### Work to be completed
Each line below that carries the string "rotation" must appear in the answer.

### Dataset excerpts
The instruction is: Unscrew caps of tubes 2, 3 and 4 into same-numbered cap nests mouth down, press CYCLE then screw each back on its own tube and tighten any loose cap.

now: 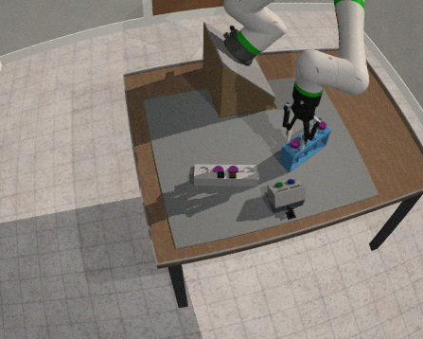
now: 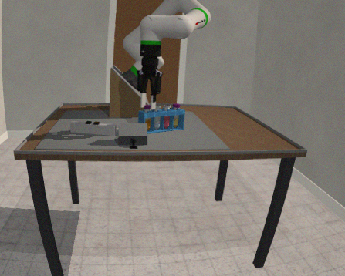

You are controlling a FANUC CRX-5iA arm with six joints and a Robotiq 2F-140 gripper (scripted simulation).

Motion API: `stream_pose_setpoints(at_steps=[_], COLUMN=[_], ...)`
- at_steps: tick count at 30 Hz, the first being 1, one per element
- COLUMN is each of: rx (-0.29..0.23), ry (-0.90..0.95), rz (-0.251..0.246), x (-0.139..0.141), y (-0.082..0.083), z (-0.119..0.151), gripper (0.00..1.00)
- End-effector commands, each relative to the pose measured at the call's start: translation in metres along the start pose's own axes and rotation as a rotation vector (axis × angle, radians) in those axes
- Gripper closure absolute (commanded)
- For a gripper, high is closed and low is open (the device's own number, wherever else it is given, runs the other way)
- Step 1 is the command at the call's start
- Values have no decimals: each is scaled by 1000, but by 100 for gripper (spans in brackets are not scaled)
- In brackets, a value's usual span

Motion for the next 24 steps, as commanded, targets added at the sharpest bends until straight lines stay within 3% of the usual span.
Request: stream_pose_setpoints(at_steps=[1,9,16,17,24], rx=[4,5,5,5,5], ry=[-262,-630,-630,-630,-630], rz=[4,3,3,3,3], x=[0,0,0,0,0], y=[0,0,0,0,0], z=[0,0,0,0,0], gripper=[65,65,65,100,100])
Point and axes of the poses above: the point where the finger pads meet when closed, its own y axis back along the fingers, its own x axis across the jaws, z = x × y, the point moved 7 cm from there along y, back along the fingers, and after that the axes turned 10 degrees about -y, right-handed, at the moved point
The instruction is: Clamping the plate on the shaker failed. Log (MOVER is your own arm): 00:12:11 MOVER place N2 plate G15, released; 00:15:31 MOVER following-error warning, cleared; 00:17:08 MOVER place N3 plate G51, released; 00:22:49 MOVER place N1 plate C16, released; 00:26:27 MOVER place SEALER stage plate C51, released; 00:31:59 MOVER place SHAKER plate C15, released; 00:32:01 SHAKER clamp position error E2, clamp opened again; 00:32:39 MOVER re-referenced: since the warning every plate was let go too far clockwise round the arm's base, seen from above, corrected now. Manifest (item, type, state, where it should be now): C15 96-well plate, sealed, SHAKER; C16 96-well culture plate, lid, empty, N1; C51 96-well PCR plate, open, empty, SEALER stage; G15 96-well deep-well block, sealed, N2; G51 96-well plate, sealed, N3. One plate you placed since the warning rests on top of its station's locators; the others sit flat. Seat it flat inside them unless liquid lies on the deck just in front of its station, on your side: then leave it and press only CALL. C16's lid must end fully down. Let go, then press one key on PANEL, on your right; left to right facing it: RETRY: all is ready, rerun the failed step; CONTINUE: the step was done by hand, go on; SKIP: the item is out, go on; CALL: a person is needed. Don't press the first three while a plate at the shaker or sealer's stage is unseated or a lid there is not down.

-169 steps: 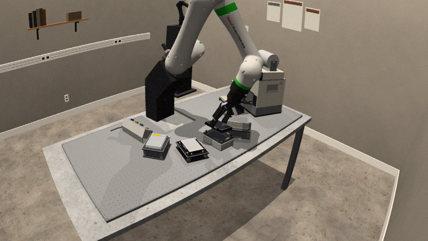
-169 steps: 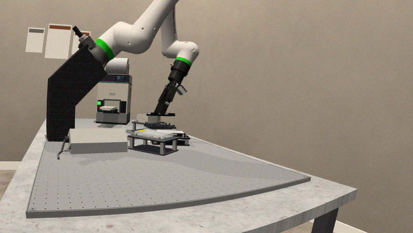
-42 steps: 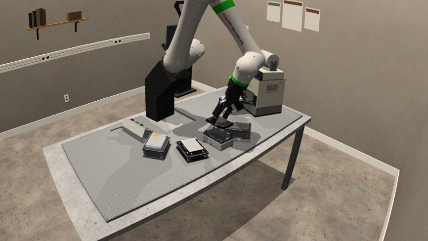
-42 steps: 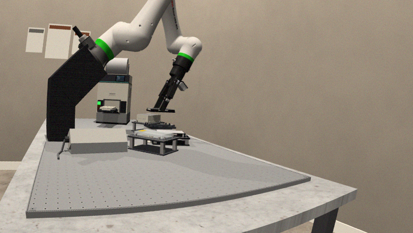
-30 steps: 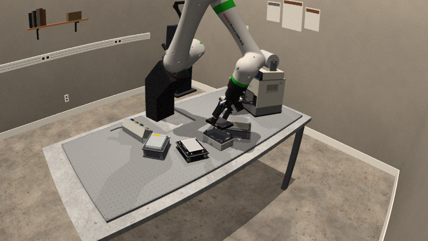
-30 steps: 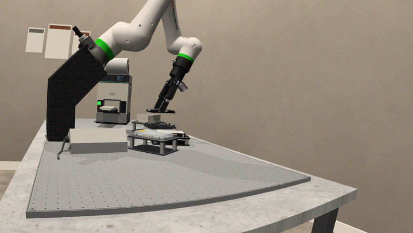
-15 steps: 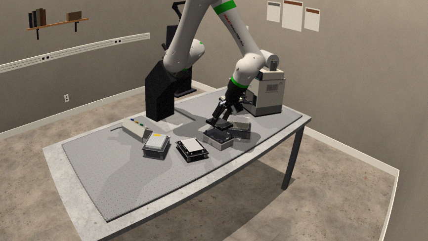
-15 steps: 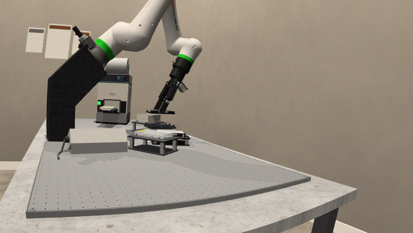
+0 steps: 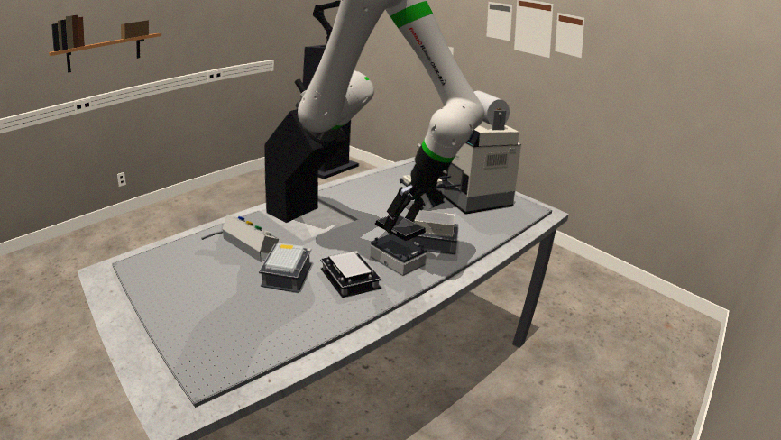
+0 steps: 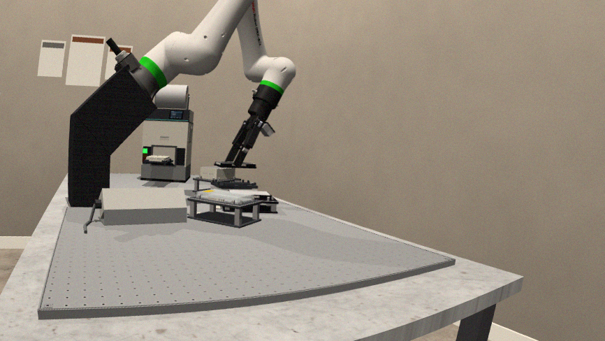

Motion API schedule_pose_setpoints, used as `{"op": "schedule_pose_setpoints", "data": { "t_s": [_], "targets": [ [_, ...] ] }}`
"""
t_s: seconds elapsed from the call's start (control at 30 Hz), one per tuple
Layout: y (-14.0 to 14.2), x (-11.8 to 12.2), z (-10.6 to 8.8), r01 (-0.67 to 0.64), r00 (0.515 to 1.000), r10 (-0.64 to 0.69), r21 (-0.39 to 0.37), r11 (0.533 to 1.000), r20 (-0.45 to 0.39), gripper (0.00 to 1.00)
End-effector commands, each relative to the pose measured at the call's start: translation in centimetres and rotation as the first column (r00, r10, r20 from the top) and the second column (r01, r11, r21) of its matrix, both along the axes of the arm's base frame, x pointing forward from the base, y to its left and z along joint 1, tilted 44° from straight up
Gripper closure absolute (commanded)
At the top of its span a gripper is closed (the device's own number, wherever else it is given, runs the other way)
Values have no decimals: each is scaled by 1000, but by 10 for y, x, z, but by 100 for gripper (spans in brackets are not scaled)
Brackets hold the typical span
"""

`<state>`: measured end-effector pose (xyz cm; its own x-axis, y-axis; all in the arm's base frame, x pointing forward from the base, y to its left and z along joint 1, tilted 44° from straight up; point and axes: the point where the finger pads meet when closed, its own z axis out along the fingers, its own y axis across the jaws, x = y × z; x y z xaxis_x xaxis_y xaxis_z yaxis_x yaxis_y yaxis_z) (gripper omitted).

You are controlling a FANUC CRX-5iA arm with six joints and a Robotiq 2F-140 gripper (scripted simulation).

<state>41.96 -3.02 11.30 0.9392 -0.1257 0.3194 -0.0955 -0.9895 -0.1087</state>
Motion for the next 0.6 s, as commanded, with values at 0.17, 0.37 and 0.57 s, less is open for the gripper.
{"op": "schedule_pose_setpoints", "data": {
  "t_s": [0.17,0.37,0.57],
  "targets": [
    [0,2,-1,0,1000,0,0,1000,1,90],
    [0,3,-3,0,1000,0,0,1000,1,90],
    [0,4,-4,0,1000,0,0,1000,1,90]
  ]
}}
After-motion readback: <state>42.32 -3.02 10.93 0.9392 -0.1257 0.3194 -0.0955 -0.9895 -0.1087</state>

### Solved problem
- End-effector commands, each relative to the pose measured at the call's start: translation in metres along the start pose's own axes and rotation as a rotation vector (axis × angle, radians) in those axes
End-effector commands, each relative to the pose measured at the call's start: translation in centimetres and rotation as the first column (r00, r10, r20 from the top) and the second column (r01, r11, r21) of its matrix, both along the axes of the arm's base frame, x pointing forward from the base, y to its left and z along joint 1, tilted 44° from straight up

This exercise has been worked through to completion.